Felix Dorn, University of Vienna 21 April 2023
Activity: CEDLA Lecture & Opening of the Photo Exhibition ABOUT THE LECTURE: The global transition to a ‘green’ energy system is increases the demand and extraction of certain ‘critical’ resources, including lithium. This growing demand for raw materials has sparked a new debate on the global interdependencies and unevenness of the emergent energy transition. In this lecture, Felix Dorn discusses this strand of literature, and argues that the global interconnections of the green energy transition influence the transition imaginaries, ideas, goals, and decisions of different localities of extraction. Highlighting actors, institutions, conflicts, narratives and material dimensions, the political economy of lithium mining and energy transition in Argentina reveals the reproduction of an emerging new ‘green’ consensus based on techno-optimism, ecological modernization and green growth.
ABOUT THE PHOTO EXHIBITION: Gold rush in the 'lithium triangle'
The light metal lithium, an important element for Li-Ion batteries, is now considered a strategic resource for the 21st century. The electrification of transport is expected to make a decisive contribution to reducing anthropogenic CO2 emissions. Lithium plays a key role in this. While only 2-3g of lithium are used in a smartphone battery, the production of an electric vehicle requires an average of 8-40kg, about ten thousand times that amount. The world's largest (and most profitable) lithium deposits are found in South America's so-called ‘lithium triangle’, which stretches from the Salar de Uyuni (Bolivia) to the Salar de Atacama (Chile) and a series of smaller salt flats in northwest Argentina. In recent years, the boom around the ‘white gold’ lithium has given rise to a large number of new mining projects.
With an average of 38-200mm of rainfall per year, this region (Puna-Atacama-Altiplano) is one of the driest areas on earth. Characterised by volcanic rocks, salt deserts, steppe and sand dunes, this high desert has been inhabited for centuries by indigenous communities, especially Atacameños, Kolla, Lickanantay and Quechua.

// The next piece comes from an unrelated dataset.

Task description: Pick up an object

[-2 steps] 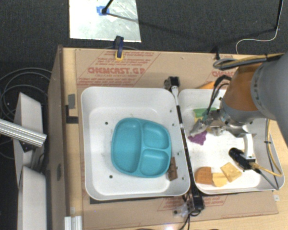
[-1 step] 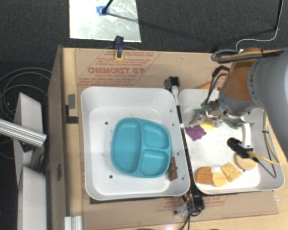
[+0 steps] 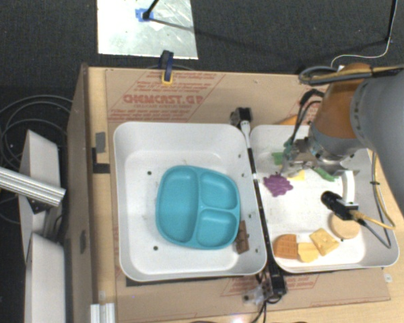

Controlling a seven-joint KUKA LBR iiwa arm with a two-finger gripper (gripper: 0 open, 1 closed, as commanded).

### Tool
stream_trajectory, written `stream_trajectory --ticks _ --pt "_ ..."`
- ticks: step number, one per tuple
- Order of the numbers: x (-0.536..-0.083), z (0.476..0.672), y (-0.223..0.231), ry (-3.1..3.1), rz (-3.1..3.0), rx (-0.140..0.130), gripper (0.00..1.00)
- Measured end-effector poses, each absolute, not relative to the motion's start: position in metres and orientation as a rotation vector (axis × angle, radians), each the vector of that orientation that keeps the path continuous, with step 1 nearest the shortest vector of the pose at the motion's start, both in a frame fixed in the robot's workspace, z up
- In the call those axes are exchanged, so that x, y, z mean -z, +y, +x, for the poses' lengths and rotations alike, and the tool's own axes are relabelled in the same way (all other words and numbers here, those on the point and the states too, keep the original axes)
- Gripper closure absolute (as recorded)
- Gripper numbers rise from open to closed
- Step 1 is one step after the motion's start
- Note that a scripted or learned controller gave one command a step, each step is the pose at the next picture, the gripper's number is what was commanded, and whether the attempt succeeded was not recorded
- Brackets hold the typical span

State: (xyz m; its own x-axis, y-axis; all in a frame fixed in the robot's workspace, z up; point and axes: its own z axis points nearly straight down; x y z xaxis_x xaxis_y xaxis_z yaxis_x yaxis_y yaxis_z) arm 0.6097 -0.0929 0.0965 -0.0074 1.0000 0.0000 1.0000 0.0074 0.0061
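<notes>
My gripper (image 3: pixel 295 159) is low over the back left part of the right bin (image 3: pixel 384 251). It hangs just above a small yellow piece (image 3: pixel 297 176), and a green piece (image 3: pixel 277 157) shows at its left side. A bunch of purple grapes (image 3: pixel 277 184) lies just in front and to the left of the gripper, apart from it. More green (image 3: pixel 326 174) shows under the wrist on the right. Nothing is visibly held.
Along the right bin's front lie an orange-brown cracker (image 3: pixel 285 246), two yellow-tan chunks (image 3: pixel 308 252) (image 3: pixel 324 239) and a round tan disc (image 3: pixel 345 228). The left bin (image 3: pixel 138 140) holds a blue divided plate (image 3: pixel 197 207) and a brown stick (image 3: pixel 242 237) by its right wall.
</notes>
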Motion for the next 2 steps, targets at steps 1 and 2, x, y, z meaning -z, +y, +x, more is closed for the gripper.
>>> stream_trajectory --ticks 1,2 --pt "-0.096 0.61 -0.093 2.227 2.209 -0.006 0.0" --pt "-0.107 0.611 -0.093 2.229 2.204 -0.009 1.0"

Historically marginalised in the global and respective national context, due to the sharp increase in lithium extraction many communities suddenly find themselves at the centre of global economic processes. The local population is increasingly polarised: On the one hand, lithium mining revitalises hopes for wage labour and economic development; on the other hand, the large-scale concessioning of indigenous territories results in a restriction of traditional activities and great concern for local water resources. As a result, roadblocks and local protests take place in some cases.

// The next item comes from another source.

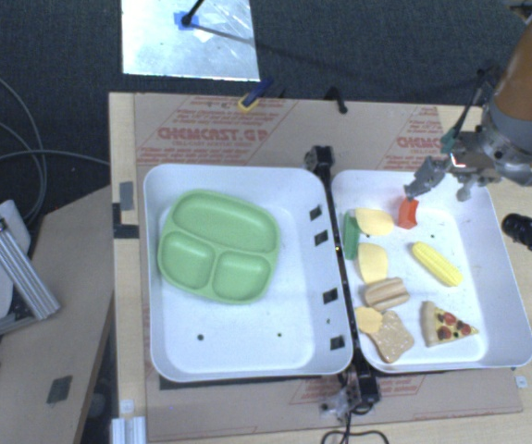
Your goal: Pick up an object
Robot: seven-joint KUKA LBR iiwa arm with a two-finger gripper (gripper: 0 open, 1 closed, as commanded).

The case of lithium exemplifies that new technologies always reflect the social relations they emerge from and are often based on exclusive access to (strategic) resources, reproducing and creating socio-ecological inequalities. In this photo project, I use the example of lithium to explore how dominant narratives about the energy transition make a region align itself with the export of a single raw material and how this influences the self-perception of the inhabitants. The social construction of the ‘lithium triangle’ thereby contrasts the diverging local ideas of development and modernity. At the same time, far-reaching changes, adaptations, and hybrids also take place in the villages and indigenous communities.